The supervisor graph coordinates retrieval plus tool usage. We just switch the downstream API connector (ShopService vs. ClinicService vs. PracticeService).

3
Observability and Evaluation

ParseRun, RetrievalRun, and EvaluationRun capture every decision, enabling AB tests for orders, bookings, or matter recommendations alike.

4
Memory and Personalization

Long-term memories retain past purchases, visit notes, or case history, governed by tenant-specific privacy policies.

SoRag at a Glance

What it delivers
  • Reusable RAG backbone with LangGraph multi-agent orchestration and FastAPI tool adapters.
  • Hybrid retrieval (pgvector dense + BM25 sparse) with run telemetry for parse/chunk/embed/upsert stages.
  • Evaluation pipeline ready for AB tests on query quality, latency, and cost.
How to demo it
  • Start with the problem statement, then walk through the shop, clinic, and law firm flows.
  • Use the diagrams on the Gallery page to explain supervisors, pipelines, and integrations.
  • Close with the evaluation + long-term memory roadmap from Next Steps.

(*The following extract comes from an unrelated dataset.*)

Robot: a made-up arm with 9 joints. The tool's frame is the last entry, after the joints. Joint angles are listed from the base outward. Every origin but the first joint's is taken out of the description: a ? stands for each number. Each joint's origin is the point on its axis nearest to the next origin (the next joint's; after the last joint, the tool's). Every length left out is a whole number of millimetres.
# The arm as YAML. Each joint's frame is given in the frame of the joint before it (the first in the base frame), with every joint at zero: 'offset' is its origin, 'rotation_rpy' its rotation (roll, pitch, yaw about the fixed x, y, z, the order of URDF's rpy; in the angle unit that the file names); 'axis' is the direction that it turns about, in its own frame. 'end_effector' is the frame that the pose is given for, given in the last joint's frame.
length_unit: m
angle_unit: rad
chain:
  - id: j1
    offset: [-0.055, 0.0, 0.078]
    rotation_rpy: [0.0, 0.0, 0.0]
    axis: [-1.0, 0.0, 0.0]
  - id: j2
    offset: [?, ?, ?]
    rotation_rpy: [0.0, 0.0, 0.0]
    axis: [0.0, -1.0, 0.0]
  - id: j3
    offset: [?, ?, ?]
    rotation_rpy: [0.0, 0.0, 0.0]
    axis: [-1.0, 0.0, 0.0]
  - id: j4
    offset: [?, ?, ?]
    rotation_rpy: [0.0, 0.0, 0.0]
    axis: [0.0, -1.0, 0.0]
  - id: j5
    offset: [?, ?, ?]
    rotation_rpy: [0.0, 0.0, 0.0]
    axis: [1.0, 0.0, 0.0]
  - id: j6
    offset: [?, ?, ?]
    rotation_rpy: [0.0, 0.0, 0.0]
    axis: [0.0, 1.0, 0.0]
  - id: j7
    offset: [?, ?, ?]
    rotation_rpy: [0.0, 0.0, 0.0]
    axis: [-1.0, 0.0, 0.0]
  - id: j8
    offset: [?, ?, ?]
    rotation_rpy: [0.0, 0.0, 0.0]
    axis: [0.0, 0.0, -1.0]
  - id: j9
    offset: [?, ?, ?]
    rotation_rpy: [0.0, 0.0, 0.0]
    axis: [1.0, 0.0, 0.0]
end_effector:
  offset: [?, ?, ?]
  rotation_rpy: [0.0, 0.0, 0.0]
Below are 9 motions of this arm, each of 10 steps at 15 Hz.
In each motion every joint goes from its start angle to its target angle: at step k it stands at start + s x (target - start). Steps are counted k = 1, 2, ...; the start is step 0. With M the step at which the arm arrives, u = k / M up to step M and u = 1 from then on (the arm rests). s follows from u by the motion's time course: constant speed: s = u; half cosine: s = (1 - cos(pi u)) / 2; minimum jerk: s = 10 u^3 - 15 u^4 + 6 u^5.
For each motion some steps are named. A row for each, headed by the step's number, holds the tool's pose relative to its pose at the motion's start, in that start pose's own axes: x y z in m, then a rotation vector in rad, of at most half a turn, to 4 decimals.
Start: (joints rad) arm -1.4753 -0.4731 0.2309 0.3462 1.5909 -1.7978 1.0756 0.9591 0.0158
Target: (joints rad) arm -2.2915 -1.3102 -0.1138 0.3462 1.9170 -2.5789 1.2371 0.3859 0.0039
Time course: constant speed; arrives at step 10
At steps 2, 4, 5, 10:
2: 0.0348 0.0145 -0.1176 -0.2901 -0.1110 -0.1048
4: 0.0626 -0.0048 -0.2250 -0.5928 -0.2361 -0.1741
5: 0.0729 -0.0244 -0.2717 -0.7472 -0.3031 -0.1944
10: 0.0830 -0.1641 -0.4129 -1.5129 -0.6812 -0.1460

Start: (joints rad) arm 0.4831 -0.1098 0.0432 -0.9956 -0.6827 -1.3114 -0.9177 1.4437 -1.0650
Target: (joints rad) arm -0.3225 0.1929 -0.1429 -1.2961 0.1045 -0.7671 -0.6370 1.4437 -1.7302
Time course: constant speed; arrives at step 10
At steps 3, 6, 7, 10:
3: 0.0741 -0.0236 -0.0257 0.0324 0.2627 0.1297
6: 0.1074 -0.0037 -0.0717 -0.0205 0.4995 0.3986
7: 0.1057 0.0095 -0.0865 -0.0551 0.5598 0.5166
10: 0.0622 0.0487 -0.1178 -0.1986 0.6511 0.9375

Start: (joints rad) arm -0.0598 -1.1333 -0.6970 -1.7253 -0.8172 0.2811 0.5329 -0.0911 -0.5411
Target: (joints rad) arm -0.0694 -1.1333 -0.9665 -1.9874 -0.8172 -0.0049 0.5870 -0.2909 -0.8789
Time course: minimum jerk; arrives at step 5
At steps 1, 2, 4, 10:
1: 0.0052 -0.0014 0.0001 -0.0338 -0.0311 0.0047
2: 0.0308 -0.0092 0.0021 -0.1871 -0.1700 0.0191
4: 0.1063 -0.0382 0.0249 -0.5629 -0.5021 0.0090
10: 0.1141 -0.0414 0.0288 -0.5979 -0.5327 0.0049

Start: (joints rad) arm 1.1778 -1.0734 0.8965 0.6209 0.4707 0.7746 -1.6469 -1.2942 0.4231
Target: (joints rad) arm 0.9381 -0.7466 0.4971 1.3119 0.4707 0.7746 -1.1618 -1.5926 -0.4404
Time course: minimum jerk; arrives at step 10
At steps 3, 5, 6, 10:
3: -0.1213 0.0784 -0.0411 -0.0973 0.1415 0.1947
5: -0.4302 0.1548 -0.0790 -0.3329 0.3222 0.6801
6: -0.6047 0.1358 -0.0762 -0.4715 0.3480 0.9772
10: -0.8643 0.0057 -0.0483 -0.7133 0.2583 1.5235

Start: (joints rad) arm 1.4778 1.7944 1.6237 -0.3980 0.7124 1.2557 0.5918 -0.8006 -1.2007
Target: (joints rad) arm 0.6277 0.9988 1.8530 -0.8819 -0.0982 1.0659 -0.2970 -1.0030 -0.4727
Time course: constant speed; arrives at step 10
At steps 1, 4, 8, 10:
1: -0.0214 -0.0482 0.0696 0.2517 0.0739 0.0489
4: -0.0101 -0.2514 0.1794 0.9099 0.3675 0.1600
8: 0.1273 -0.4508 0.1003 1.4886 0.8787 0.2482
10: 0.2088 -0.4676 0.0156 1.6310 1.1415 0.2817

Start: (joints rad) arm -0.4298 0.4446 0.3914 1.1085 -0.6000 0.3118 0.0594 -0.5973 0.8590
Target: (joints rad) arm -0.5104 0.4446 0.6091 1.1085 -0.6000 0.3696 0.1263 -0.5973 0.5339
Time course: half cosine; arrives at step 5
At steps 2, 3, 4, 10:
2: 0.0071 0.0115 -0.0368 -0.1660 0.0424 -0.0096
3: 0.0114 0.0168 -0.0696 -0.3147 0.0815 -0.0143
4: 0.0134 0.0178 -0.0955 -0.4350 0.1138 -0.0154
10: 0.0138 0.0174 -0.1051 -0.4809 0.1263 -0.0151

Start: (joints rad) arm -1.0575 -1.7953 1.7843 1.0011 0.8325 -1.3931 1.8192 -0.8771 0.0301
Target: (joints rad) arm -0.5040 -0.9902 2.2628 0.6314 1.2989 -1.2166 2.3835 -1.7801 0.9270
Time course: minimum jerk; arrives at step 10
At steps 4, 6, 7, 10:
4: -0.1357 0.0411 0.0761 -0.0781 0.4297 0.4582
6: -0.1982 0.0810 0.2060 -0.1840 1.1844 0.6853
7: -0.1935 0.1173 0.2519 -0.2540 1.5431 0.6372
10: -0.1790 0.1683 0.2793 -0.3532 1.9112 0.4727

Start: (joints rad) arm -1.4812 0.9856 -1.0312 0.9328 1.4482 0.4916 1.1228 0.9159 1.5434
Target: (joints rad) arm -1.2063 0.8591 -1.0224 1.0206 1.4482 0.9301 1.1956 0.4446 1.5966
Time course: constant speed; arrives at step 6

Infrastructure Capabilities

Reusable building blocks that make vertical pivots fast.

Vector Knowledge

PostgreSQL + pgvector store every domain's facts with version control.

Pipeline Automation

Ingestion, chunking, embedding, and sparse indexing as shared services.

Graph Agents

Conversation supervisors orchestrate retrieval and domain-specific actions.

Tenant Guardrails

Identity, permissions, and auditing powered by ABP multi-tenancy.